Could you return each entry below exactly as written, minus any pictures?
[Start of Attachment]
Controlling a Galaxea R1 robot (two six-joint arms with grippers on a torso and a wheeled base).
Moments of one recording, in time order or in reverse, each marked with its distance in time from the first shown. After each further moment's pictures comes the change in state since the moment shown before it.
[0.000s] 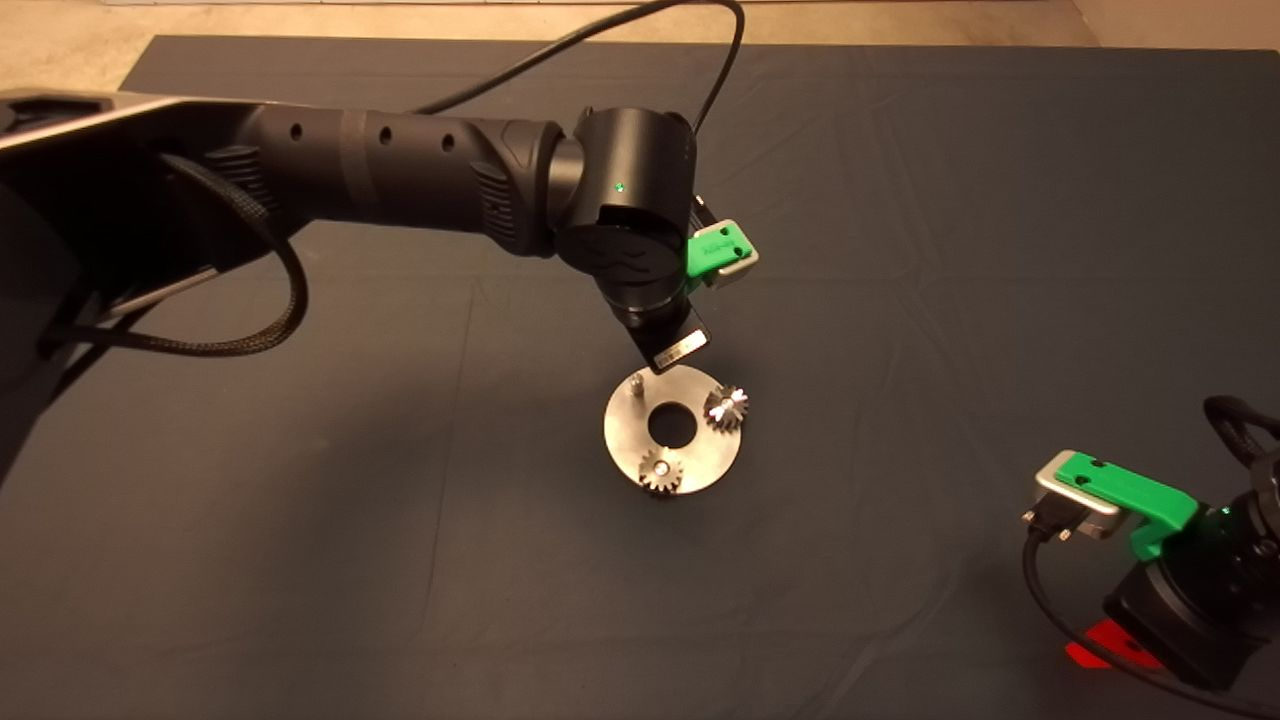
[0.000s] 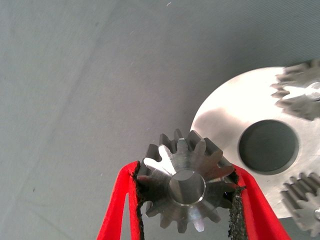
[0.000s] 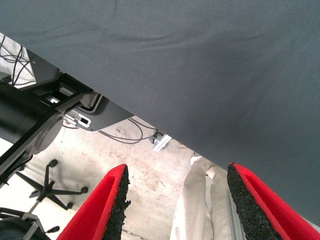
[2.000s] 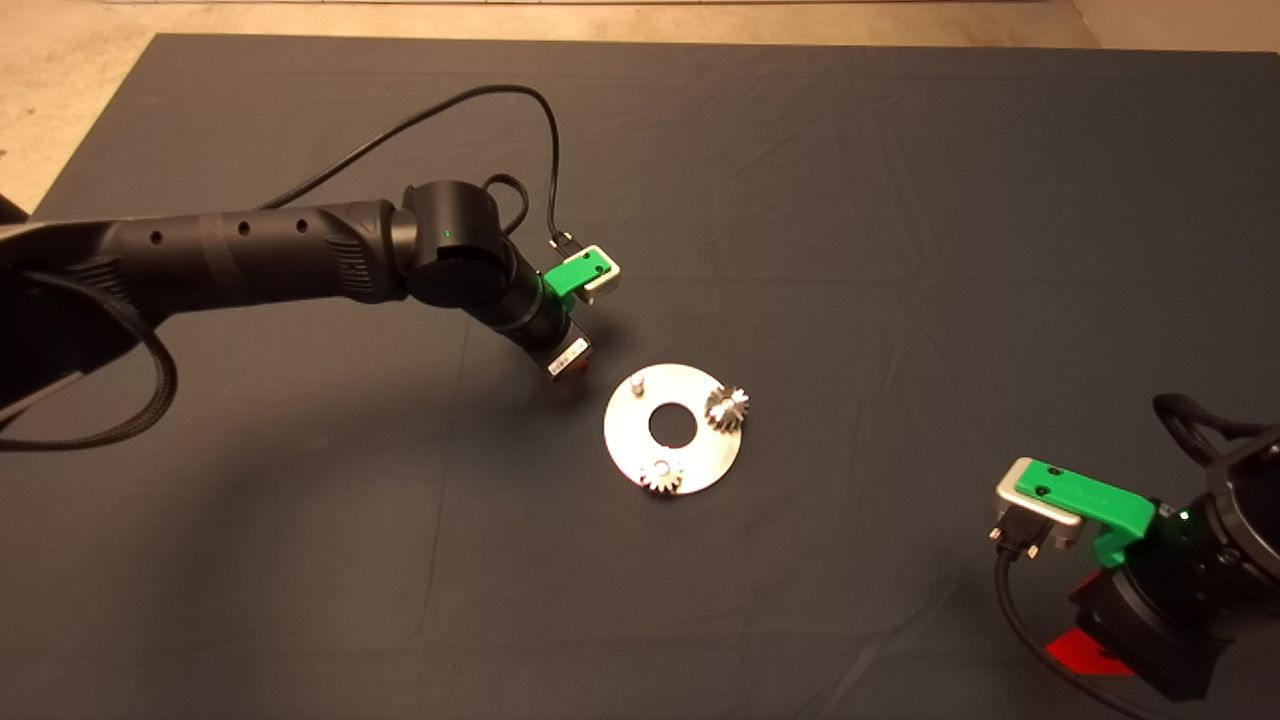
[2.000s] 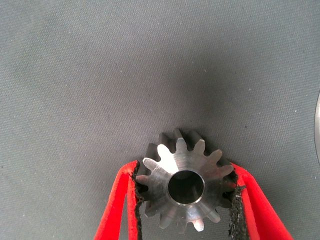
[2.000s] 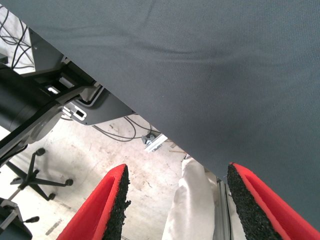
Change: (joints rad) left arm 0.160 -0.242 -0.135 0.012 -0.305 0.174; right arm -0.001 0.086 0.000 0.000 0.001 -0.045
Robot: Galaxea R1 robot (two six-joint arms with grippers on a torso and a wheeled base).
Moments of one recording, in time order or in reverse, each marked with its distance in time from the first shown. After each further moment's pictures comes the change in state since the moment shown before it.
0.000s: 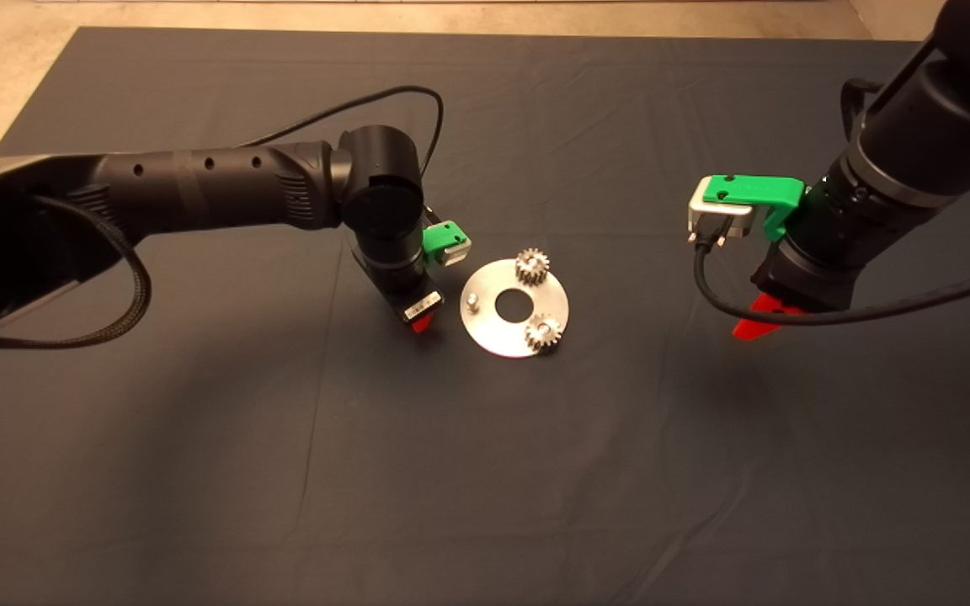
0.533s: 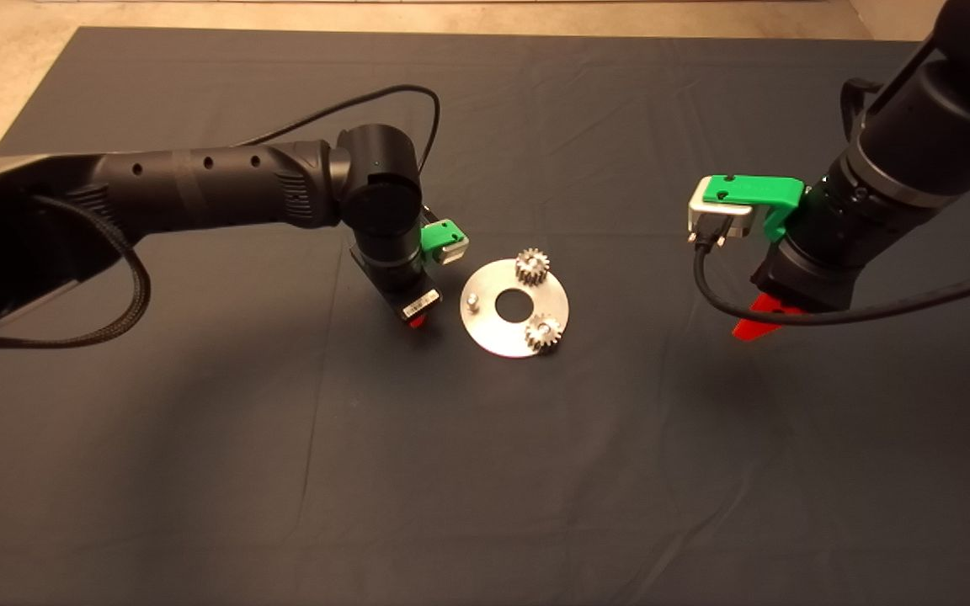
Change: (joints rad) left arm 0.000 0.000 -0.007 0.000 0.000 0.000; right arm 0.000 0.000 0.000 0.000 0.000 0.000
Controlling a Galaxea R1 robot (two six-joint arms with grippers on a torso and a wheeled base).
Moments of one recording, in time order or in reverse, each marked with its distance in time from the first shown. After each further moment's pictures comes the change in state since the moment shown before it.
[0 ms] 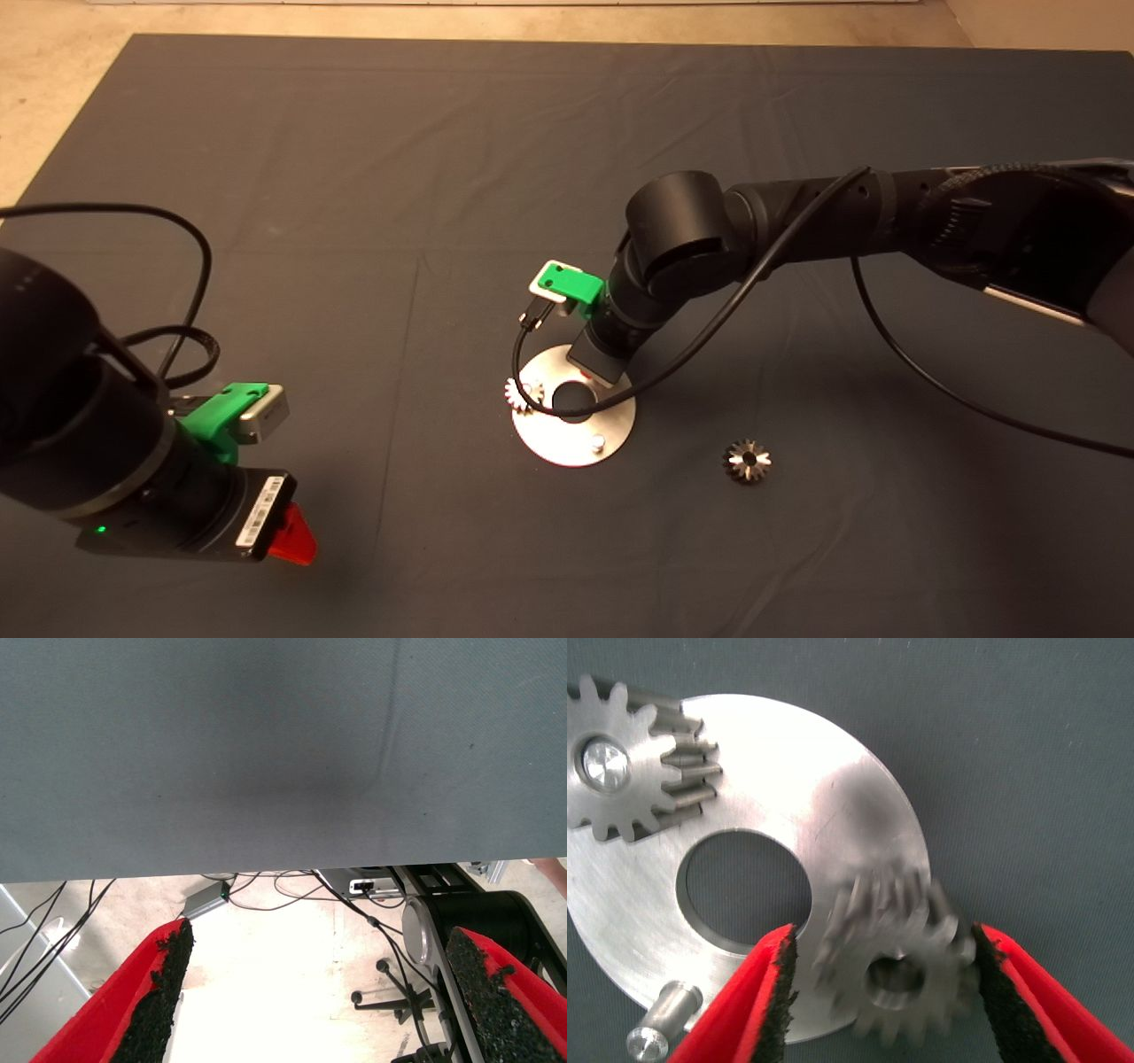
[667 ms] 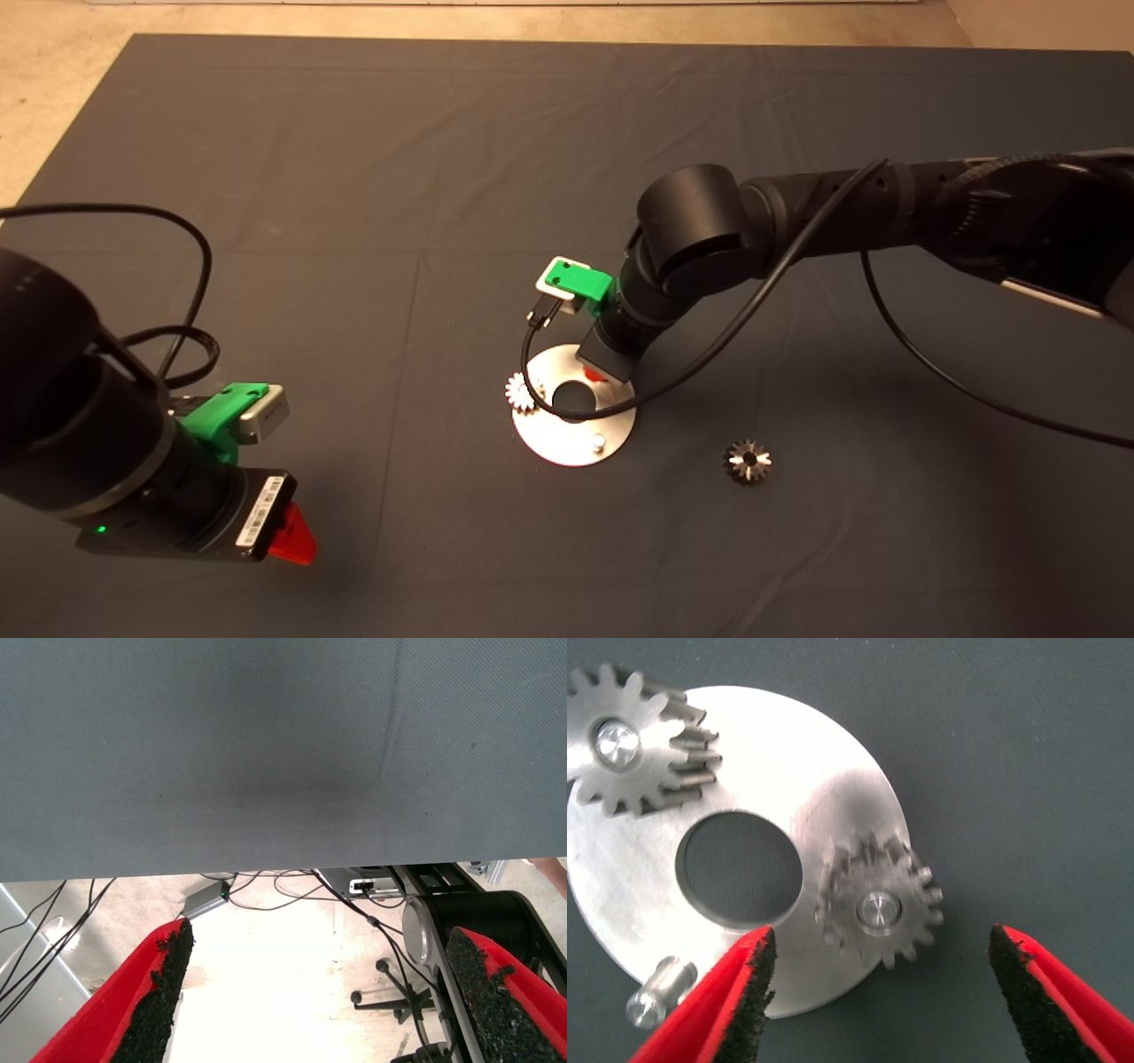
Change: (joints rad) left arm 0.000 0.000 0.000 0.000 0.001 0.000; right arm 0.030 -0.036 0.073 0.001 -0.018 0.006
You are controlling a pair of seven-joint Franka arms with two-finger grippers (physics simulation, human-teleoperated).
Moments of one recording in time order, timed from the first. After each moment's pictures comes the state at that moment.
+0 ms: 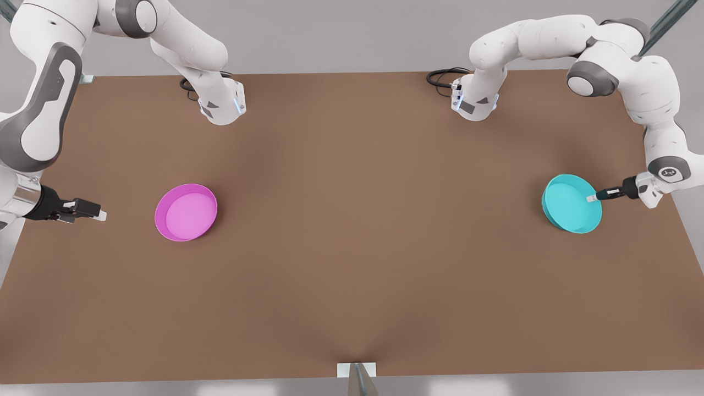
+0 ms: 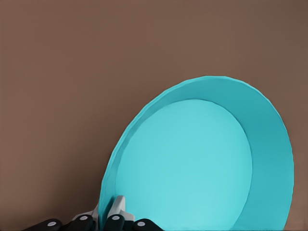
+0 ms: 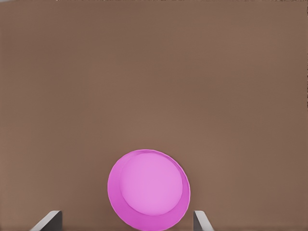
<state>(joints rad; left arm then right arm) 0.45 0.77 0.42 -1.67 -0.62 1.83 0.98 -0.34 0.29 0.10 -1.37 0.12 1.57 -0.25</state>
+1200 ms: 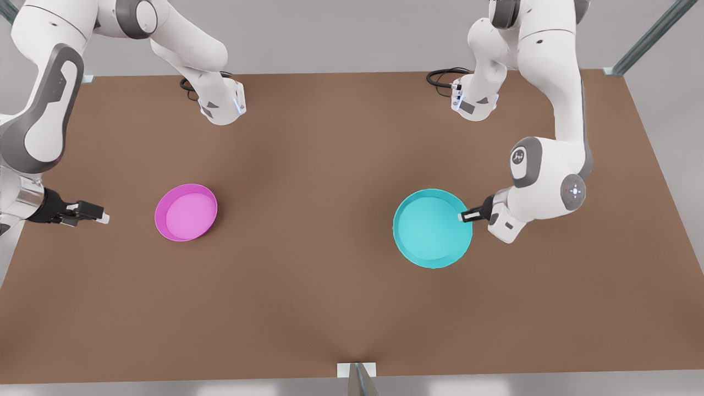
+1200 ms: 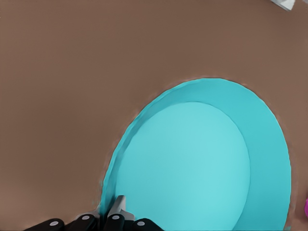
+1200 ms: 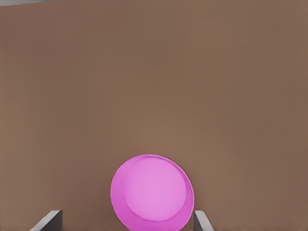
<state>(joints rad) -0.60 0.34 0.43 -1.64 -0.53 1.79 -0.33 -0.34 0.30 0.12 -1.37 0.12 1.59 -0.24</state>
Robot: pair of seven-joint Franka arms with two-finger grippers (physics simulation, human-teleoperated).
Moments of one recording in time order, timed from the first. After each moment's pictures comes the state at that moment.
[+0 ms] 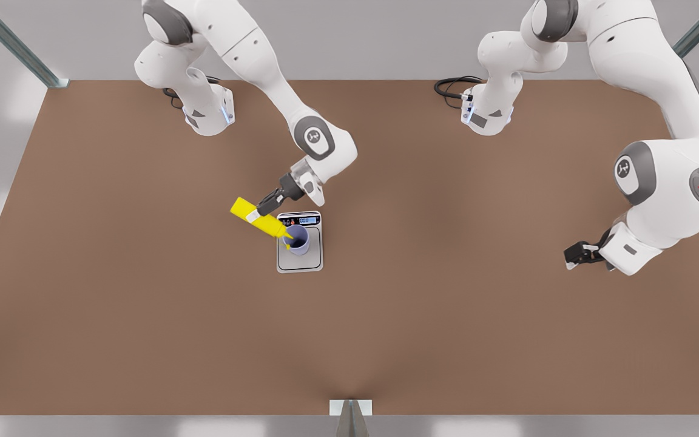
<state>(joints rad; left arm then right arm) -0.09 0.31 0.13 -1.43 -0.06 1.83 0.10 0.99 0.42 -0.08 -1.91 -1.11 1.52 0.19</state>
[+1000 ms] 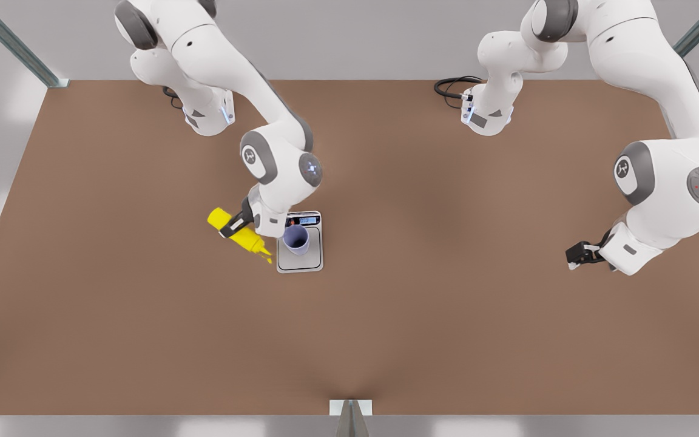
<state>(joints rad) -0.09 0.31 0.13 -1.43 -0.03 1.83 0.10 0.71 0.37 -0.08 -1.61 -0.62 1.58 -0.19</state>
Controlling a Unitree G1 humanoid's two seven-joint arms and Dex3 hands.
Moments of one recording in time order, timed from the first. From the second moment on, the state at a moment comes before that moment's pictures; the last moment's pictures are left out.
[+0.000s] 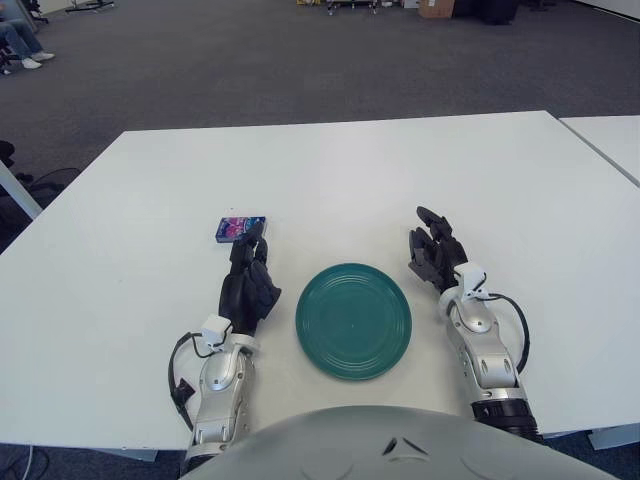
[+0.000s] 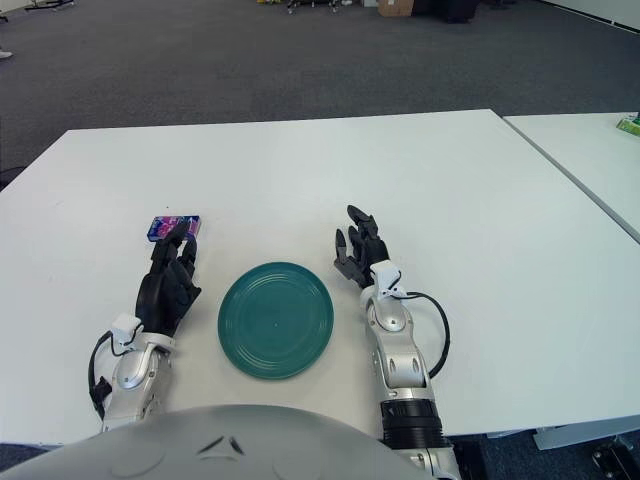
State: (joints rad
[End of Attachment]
EXERCISE RESULT:
Controlling a Galaxea R1 robot (two six-joint arms with grippers on a torso and a wheeled base).
Moments of one recording, in time order or in reverse, each marked with its distance in time from the first shown. After each further moment's pictures comes the change in state since the moment shown before it.
[0.000s] 
[0.000s] 
[0.000s] 
[2.000s] 
[2.000s] 
[2.000s] 
Change: (joints rad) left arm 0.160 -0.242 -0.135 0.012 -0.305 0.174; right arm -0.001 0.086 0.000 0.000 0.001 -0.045
Robot: Galaxea R1 robot (two six-joint arms with grippers on a torso and a wheeled base).
Moments of one recording, in time order or in reverse, each marked with its distance in time from the first shown. After each further moment's pictures comes the change in state since the moment shown before it.
0.000s: 
0.533s: 
Change: (joints rad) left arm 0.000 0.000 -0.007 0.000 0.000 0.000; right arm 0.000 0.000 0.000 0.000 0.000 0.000
Controlling a Galaxea R1 robot (two six-joint arms with grippers on a torso and a wheeled base).
Moments of one recording, in time order or in reverse, each marked with its distance in time from the first shown. After each further moment's pictures comes the change in state since the moment shown before it.
[0 ms] 
[667 ms] 
Change: (joints rad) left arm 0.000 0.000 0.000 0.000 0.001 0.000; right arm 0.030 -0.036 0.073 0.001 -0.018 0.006
You are controlling a pair of seven-joint Franka arms with two-finger grippers (physics simulation, human-teleoperated).
Moments of one recording in time order, timed from the first. After each moment's pictures comes the state at that moment.
+0 ms: 
+0 ms: 
+0 ms: 
<state>(joints rad; left arm then right arm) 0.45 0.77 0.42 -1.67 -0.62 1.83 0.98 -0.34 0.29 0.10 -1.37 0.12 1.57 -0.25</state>
+1200 ms: 
+1200 ms: 
+1200 ms: 
<state>(joints rad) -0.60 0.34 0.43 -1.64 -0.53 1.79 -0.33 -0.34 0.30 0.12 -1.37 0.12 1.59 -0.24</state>
Robot: pair of seven-joint Franka arms with two-finger grippers (physics simulation, human-teleoperated).
Moments of one recording in time order, timed from the first. After each moment's pictures comes the state at that moment.
[+0 ms] 
<state>(joints rad; left arm then right arm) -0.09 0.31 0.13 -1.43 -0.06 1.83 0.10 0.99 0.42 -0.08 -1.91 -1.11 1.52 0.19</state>
[+1000 ms] 
<state>(joints rad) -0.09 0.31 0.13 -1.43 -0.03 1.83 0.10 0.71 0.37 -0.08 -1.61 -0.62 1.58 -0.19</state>
Controlling a Unitree G1 humanoid's two seven-joint arms and Dex3 hands.
Moments of one recording in time order, timed from the first. From the second moment on, the state at a moment comes before that moment's pictures; the last moment's pictures are left out.
[+0.000s] 
[+0.000s] 
State: (joints rad

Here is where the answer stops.